Brendan Lake é um cientista cognitivo e professor na Universidade de Nova York, onde investiga os princípios computacionais que possibilitam a aprendizagem e o raciocínio humanos, com o objetivo de construir inteligência artificial mais semelhante à humana. Sua pesquisa situa-se na interseção entre aprendizado de máquina, ciência cognitiva e inteligência artificial, concentrando-se em como as máquinas podem aprender com menos exemplos, generalizar de forma mais flexível e adquirir conceitos de maneiras que espelham a cognição humana. Lake é particularmente conhecido por seu trabalho em indução de programas probabilísticos, pelo desafio da "IA em Nível Humano" e por sua defesa da integração de insights da psicologia do desenvolvimento na pesquisa em IA.
Lake completou seus estudos de graduação na Universidade de Stanford, onde desenvolveu um interesse precoce tanto em ciência da computação quanto em psicologia. Em seguida, realizou estudos de pós-graduação no Instituto de Tecnologia de Massachusetts, obtendo um PhD em ciência cognitiva sob a supervisão de Joshua Tenenbaum. Sua pesquisa de doutorado centrou-se na modelagem da aprendizagem de conceitos humanos usando programas probabilísticos, um framework que trata conceitos como modelos generativos estruturados. Este trabalho culminou em vários artigos influentes que demonstraram como os humanos podem aprender conceitos complexos a partir de pouquíssimos exemplos, uma capacidade que os modelos padrão de aprendizado profundo da época não possuíam.

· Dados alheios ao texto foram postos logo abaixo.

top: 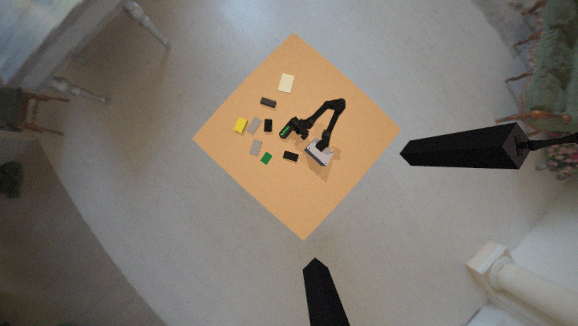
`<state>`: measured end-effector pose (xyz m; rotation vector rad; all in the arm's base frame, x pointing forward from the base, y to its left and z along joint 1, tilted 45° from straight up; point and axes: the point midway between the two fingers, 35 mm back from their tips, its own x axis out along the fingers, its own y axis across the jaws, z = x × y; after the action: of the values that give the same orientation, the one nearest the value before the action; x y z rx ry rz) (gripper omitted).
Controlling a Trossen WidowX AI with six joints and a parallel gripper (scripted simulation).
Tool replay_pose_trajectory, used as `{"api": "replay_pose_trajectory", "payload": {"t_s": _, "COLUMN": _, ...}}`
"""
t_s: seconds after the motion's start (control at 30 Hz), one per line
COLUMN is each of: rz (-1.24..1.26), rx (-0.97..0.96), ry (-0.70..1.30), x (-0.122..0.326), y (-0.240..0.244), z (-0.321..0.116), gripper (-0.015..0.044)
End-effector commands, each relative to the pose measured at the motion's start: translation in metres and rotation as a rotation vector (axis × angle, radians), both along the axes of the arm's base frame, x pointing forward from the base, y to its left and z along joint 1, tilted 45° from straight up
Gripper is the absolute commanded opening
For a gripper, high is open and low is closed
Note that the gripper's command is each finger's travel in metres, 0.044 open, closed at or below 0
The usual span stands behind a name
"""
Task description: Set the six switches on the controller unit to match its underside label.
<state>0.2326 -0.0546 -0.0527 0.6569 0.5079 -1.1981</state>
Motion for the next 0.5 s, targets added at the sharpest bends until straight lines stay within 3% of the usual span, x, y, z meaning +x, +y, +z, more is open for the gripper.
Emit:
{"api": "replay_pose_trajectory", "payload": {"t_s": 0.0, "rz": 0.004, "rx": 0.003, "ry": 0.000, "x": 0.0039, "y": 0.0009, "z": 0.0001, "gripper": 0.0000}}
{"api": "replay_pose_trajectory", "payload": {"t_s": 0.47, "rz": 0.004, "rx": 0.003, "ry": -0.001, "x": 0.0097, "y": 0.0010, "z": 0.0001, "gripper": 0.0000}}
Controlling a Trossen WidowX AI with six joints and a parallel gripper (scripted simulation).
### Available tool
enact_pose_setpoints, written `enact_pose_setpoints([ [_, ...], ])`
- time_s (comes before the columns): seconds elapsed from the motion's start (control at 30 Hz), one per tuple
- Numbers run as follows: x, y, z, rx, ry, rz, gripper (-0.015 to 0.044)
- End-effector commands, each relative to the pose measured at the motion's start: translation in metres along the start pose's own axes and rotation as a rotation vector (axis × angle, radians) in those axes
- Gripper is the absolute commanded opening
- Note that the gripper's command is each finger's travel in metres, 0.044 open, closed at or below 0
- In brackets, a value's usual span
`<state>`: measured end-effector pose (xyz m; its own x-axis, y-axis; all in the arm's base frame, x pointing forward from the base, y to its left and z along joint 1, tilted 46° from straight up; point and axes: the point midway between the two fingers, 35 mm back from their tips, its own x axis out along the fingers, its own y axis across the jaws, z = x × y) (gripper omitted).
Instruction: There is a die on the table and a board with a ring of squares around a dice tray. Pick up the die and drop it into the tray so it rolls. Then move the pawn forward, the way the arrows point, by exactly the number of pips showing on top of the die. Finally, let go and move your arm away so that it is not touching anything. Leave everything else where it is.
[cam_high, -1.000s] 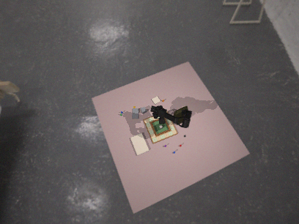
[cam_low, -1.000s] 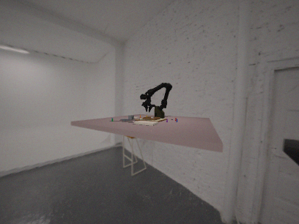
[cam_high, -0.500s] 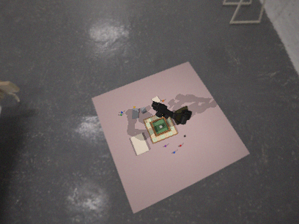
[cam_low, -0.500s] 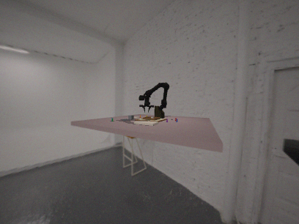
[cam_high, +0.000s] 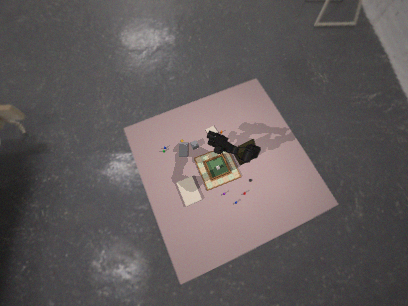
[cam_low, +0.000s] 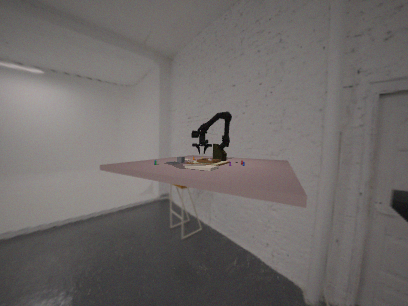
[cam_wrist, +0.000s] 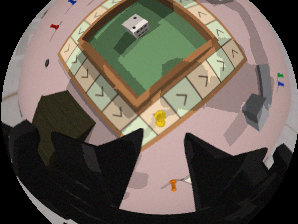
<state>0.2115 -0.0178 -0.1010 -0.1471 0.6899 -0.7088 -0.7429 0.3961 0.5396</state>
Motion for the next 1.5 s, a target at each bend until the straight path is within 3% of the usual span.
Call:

Início de Carreira e Posições Acadêmicas
Após concluir seu PhD, Lake ocupou posições de pós-doutorado no MIT e, posteriormente, na Universidade de Nova York, onde colaborou com pesquisadores dos departamentos de psicologia e ciência da computação. Em 2017, ingressou no corpo docente da NYU como professor assistente no Departamento de Psicologia e no Centro de Ciência de Dados. Foi promovido a professor associado em 2021 e a professor titular em 2024. Seu laboratório, o Laboratório de Computação e Cognição, foca na construção de modelos computacionais que capturam as habilidades de aprendizagem e raciocínio humanas, com ênfase em composicionalidade, causalidade e física intuitiva.
Lake também esteve afiliado ao Centro para Cérebros, Mentes e Máquinas (CBMM), um centro de pesquisa multi-institucional financiado pela Fundação Nacional de Ciência, que visa entender a inteligência combinando neurociência, ciência cognitiva e ciência da computação. Através do CBMM, ele trabalhou em estreita colaboração com colegas como Joshua Tenenbaum e Melanie Mitchell em projetos que exploram os limites dos sistemas atuais de IA.

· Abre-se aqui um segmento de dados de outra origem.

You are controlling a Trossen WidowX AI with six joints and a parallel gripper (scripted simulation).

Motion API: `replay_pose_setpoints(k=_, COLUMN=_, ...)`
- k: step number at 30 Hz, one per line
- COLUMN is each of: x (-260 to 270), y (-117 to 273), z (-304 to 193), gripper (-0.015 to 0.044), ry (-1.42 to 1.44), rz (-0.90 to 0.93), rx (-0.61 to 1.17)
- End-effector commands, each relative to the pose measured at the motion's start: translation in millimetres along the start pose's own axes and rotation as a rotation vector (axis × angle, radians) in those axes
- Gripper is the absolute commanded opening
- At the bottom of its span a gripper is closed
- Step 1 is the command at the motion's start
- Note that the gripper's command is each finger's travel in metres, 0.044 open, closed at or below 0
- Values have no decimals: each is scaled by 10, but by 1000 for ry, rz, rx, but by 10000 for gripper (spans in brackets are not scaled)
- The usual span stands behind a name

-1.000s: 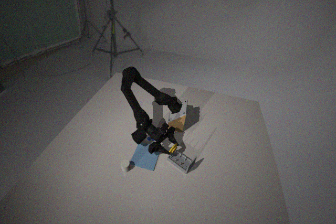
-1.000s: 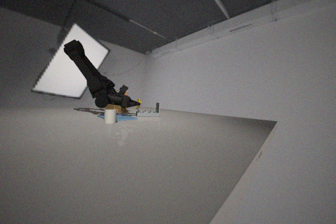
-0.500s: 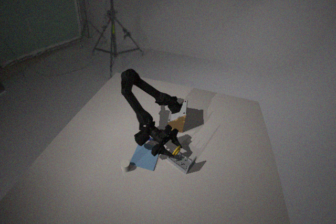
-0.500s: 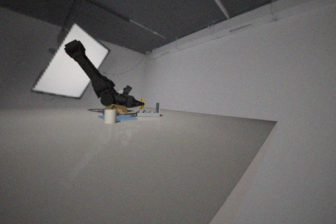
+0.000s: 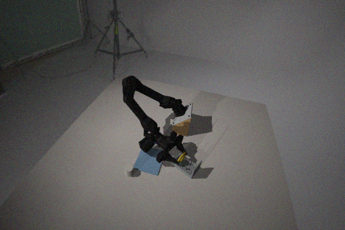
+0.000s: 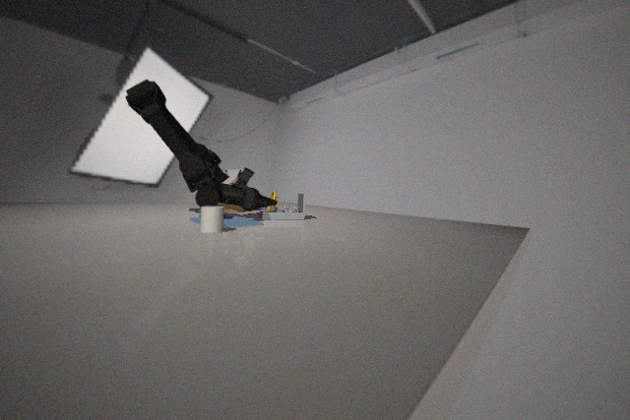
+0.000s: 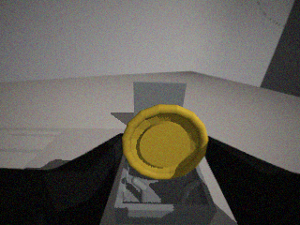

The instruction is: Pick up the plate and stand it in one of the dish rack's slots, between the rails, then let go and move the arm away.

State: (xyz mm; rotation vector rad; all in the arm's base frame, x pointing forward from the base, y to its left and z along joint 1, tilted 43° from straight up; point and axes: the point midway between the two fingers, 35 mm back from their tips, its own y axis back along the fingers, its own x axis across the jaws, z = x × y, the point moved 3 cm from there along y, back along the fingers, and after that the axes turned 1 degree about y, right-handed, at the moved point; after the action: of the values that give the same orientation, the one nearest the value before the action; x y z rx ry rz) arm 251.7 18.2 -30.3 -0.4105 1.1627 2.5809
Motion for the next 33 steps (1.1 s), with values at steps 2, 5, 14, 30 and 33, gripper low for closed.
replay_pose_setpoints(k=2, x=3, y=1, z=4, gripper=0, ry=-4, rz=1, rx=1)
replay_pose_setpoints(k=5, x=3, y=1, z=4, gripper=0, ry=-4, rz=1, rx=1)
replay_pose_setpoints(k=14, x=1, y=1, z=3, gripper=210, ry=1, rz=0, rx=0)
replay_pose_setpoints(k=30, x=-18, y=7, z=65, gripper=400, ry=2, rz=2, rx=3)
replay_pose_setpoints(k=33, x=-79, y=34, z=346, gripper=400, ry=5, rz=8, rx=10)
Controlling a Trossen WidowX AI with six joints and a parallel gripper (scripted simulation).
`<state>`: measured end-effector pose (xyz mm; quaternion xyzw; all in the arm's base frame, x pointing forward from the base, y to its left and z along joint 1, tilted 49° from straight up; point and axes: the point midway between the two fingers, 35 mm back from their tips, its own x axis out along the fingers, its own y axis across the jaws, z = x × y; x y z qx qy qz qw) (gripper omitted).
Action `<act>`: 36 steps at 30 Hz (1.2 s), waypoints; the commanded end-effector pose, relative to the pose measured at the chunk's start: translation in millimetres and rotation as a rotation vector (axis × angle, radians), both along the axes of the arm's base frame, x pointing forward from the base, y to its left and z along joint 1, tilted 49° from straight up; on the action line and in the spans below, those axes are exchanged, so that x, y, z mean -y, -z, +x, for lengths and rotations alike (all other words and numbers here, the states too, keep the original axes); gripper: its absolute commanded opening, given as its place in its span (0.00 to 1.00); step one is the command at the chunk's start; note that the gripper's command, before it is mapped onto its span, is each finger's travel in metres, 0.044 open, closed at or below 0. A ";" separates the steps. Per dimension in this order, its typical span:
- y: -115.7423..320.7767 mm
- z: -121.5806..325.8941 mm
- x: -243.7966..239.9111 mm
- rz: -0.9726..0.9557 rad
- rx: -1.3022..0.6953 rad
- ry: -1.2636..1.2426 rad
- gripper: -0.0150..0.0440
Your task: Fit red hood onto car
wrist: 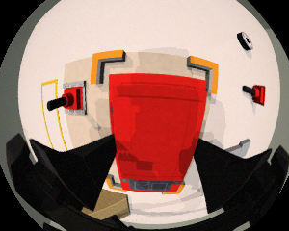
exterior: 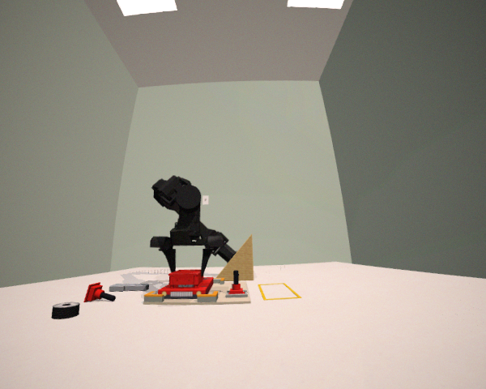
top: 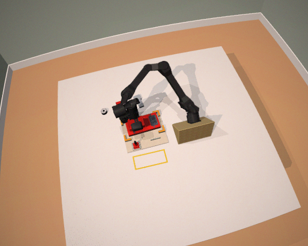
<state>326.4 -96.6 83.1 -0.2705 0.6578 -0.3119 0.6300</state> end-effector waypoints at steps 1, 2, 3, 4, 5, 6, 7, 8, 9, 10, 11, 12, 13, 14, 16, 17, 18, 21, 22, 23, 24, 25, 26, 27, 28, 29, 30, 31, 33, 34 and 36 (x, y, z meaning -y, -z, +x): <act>0.6 0.1 1.4 -0.001 0.000 -0.003 0.25; 0.8 0.0 1.6 -0.001 0.000 -0.003 0.25; 1.1 0.0 1.9 -0.001 0.000 -0.003 0.25; 1.3 0.0 2.2 -0.001 0.000 -0.003 0.25; 1.5 0.0 2.5 -0.001 0.000 -0.003 0.25; 1.8 -0.1 2.7 -0.001 0.000 -0.003 0.25; 2.0 -0.1 3.0 -0.001 0.000 -0.003 0.25; 2.3 -0.1 3.3 -0.001 0.000 -0.003 0.25; 2.5 -0.1 3.6 -0.001 0.000 -0.003 0.25; 2.7 -0.2 3.9 -0.001 0.000 -0.003 0.25; 3.0 -0.2 4.1 -0.001 0.000 -0.003 0.25; 2.9 -0.2 4.0 -0.001 0.000 -0.003 0.25; 2.9 -0.2 3.8 -0.001 0.000 -0.002 0.25; 2.8 -0.2 3.6 -0.001 0.000 -0.001 0.25; 2.6 -0.2 3.1 0.000 0.000 0.000 0.25; 2.6 -0.2 3.0 0.000 0.000 0.000 0.25; 2.9 -0.4 3.5 0.000 0.000 0.000 0.30; 2.9 -0.4 3.5 0.000 0.000 0.000 0.43; 2.9 -0.4 3.5 0.000 0.000 0.000 0.48; 2.9 -0.4 3.5 0.000 0.000 0.000 0.52; 2.9 -0.4 3.5 0.000 0.000 0.000 0.57; 2.9 -0.4 3.5 0.000 0.000 0.000 0.61; 2.9 -0.4 3.5 0.000 0.000 0.000 0.65; 2.9 -0.4 3.5 0.000 0.000 0.000 0.70; 2.9 -0.4 3.5 0.000 0.000 0.000 0.74; 2.9 -0.4 3.5 0.000 0.000 0.000 0.79; 2.9 -0.4 3.5 0.000 0.000 0.000 0.83; 2.9 -0.4 3.5 0.000 0.000 0.000 0.88; 2.9 -0.4 3.5 0.000 0.000 0.000 0.97; 2.9 -0.4 3.5 0.000 0.000 0.000 1.00; 2.9 -0.4 3.5 0.000 0.000 0.000 1.00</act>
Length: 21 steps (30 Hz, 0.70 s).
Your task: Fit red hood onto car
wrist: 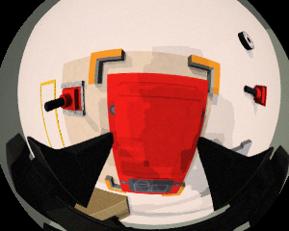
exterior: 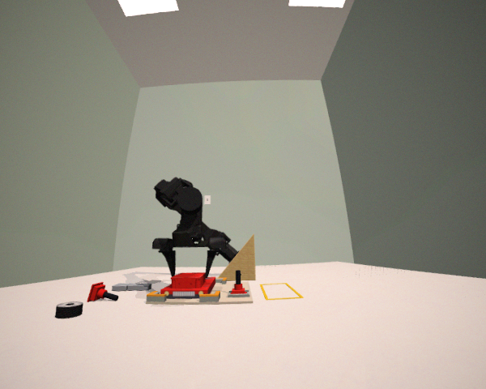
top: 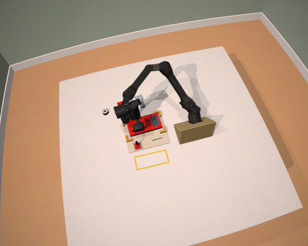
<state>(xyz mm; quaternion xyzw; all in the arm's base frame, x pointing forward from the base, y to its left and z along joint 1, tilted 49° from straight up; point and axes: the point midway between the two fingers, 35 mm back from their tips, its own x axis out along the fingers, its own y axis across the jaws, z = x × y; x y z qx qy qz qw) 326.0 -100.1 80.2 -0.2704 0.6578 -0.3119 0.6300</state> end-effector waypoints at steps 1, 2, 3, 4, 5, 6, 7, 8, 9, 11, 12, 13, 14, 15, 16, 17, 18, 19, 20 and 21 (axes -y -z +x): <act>-1.1 0.3 -1.3 0.000 0.000 0.000 1.00; -3.4 1.0 -4.1 0.001 0.000 0.000 1.00; -6.4 1.8 -7.8 0.002 -0.001 0.000 1.00; -10.5 2.8 -12.7 0.004 -0.001 0.000 1.00; -15.7 3.7 -18.9 0.005 -0.001 0.001 1.00; -22.4 4.6 -26.6 0.006 -0.002 0.001 1.00; -28.9 5.0 -33.9 0.007 -0.003 0.002 1.00; -35.2 5.1 -40.8 0.007 -0.003 0.003 1.00; -40.2 5.0 -46.2 0.007 -0.004 0.004 1.00; -44.5 4.7 -50.7 0.006 -0.005 0.004 1.00; -44.5 4.7 -50.7 0.006 -0.005 0.004 1.00; -44.5 4.7 -50.7 0.006 -0.005 0.004 1.00; -44.5 4.7 -50.7 0.006 -0.005 0.004 1.00; -44.5 4.7 -50.7 0.006 -0.005 0.004 1.00; -44.5 4.7 -50.7 0.006 -0.005 0.004 1.00; -44.5 4.7 -50.7 0.006 -0.005 0.004 1.00; -44.5 4.7 -50.7 0.006 -0.005 0.004 1.00; -44.5 4.7 -50.7 0.006 -0.005 0.004 1.00; -44.5 4.7 -50.7 0.006 -0.005 0.004 1.00; -44.5 4.7 -50.7 0.006 -0.005 0.004 1.00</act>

Principais Contribuições de Pesquisa
Uma das contribuições mais citadas de Lake é o artigo de 2015 "Human-level concept learning through probabilistic program induction", publicado na Science, que introduziu o conjunto de dados Omniglot. Este conjunto consiste em 1.623 caracteres manuscritos de 50 sistemas de escrita diferentes, projetados para testar o aprendizado de uma única amostra. Lake e seus colegas mostraram que um modelo bayesiano de aprendizagem de programas poderia aprender um novo caractere a partir de um único exemplo e ter um desempenho tão bom quanto os humanos em tarefas de classificação, enquanto também gerava novas variações dos caracteres, semelhantes às humanas. Este trabalho destacou a importância do conhecimento estruturado e da composicionalidade, que muitas vezes estão ausentes em abordagens puramente conexionistas.
Em 2016, Lake coautorou um artigo amplamente discutido intitulado "Building machines that learn and think like people", com Joshua Tenenbaum e outros. O artigo argumentava que a IA deveria se basear mais fortemente na ciência cognitiva, enfatizando a necessidade de modelos que pudessem aprender modelos causais, usar física intuitiva e raciocinar sobre variáveis não observadas. Ele propôs um roteiro para combinar aprendizado profundo com modelos probabilísticos estruturados, um tema que Lake continuou a desenvolver em trabalhos subsequentes.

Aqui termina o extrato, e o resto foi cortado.